Name: Aviram Uri
Title: Pappalardo Fellow in Physics, 2021-2024
Email: aviramu@mit.edu
Phone: (857) 707-8045
Office: MIT Department of Physics
77 Massachusetts Avenue, 13-2037
Cambridge, MA 02139

Related Links:
Pappalardo Fellowships in Physics


Area of Physics

Experimental Condensed Matter Physics

Research Interests

During his MSc Aviram Uri has developed a novel multi-terminal scanning SQUID-on-tip (SOT) for nanoscale magnetic imaging. In his PhD he used a scanning SOT to directly image the electric current flow in quantum Hall edge-states in graphene for the first time, resolving individual edge channels as well as their internal structure, revealing counter-flowing currents heretofore unobserved. Aviram then moved to the recently discovered magic angle twisted bilayer graphene – two graphene sheets stacked slightly rotated by the so-called ‘magic angle’ of ~1.1˚. He mapped the local twist angle variations with extreme precision and resolution for the first time. Aviram’s current research is focused on novel twisted two-dimensional systems that hold promise for highly-tunable strongly-correlated systems harboring extremely rich physics.

Biographical Sketch

Aviram was born and raised in Israel. In high school he majored in physics and music, playing classical and Jazz guitar. After his army service, Aviram received his BSc in physics, summa cum laude, from the Tel-Aviv University, given full-scholarship through an excellence program. He then moved to the Weizmann Institute of Science, where he studied for his MSc and PhD under the supervision of Prof. Eli Zeldov.
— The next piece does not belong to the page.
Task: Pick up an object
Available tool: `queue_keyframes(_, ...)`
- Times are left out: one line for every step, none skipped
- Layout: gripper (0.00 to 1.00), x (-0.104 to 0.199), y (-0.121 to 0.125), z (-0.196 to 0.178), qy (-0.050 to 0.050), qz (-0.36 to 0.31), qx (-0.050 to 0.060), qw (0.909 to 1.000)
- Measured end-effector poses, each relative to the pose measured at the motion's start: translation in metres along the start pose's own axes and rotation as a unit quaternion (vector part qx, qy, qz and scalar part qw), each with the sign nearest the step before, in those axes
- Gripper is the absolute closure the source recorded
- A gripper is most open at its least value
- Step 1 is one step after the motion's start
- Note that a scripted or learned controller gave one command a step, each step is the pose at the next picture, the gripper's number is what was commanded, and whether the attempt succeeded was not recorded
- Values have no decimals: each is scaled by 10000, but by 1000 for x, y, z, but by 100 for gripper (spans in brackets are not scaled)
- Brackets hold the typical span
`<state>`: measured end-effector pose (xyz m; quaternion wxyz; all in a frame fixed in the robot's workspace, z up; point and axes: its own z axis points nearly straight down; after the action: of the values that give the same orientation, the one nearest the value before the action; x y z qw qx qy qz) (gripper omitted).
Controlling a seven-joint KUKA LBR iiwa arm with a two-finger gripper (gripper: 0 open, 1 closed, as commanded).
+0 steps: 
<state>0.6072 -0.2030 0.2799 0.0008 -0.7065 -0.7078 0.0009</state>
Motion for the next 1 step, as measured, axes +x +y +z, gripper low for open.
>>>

Aviram is married to Gal and has three young daughters – Erelle, Aviv, and Imri.

Selected Publications

  • A. Uri, S. Grover, Y. Cao, J. A. Crosse, K. Bagani, D. Rodan-Legrain, Y. Myasoedov, K. Watanabe, T. Taniguchi, P. Moon, M. Koshino, P. Jarillo-Herrero, and E. Zeldov, ”Mapping the twist-angle disorder and Landau levels in magic-angle graphene”, Nature 581, 47–52 (2020).
  • A. Uri, Y. Kim, K. Bagani, C. K. Lewandowski, S. Grover, N. Auerbach, E. O. Lachman, Y. Myasoedov, T. Taniguchi, K. Watanabe, J. Smet, and E. Zeldov, ”Nanoscale imaging of equilibrium quantum Hall edge currents and of the magnetic monopole response in graphene”, Nat. Phys. (2019).
  • D. Halbertal, M. B. Shalom, A. Uri, K. Bagani, A. Y. Meltzer, I. Marcus, Y. Myasoedov, J. Birkbeck, L. S. Levitov, A. K. Geim, and E. Zeldov, ”Imaging resonant dissipation from individual atomic defects in graphene”, Science 358, (2017).
  • D. Halbertal, J. Cuppens, M. Ben Shalom, L. Embon, N. Shadmi, Y. Anahory, H. R. Naren, J. Sarkar, A. Uri, Y. Ronen, Y. Myasoedov, L. S. Levitov, E. Joselevich, A. K. Geim, and E. Zeldov, ”Nanoscale thermal imaging of dissipation in quantum systems”, Nature 539, 407–410 (2016).
  • A. Uri, A. Y. Meltzer, Y. Anahory, L. Embon, E. O. Lachman, D. Halbertal, N. Hr, Y. Myasoedov, M. E. Huber, A. F. Young, and E. Zeldov, ”Electrically Tunable Multiterminal SQUID-on-Tip”, Nano Lett. 16, (2016).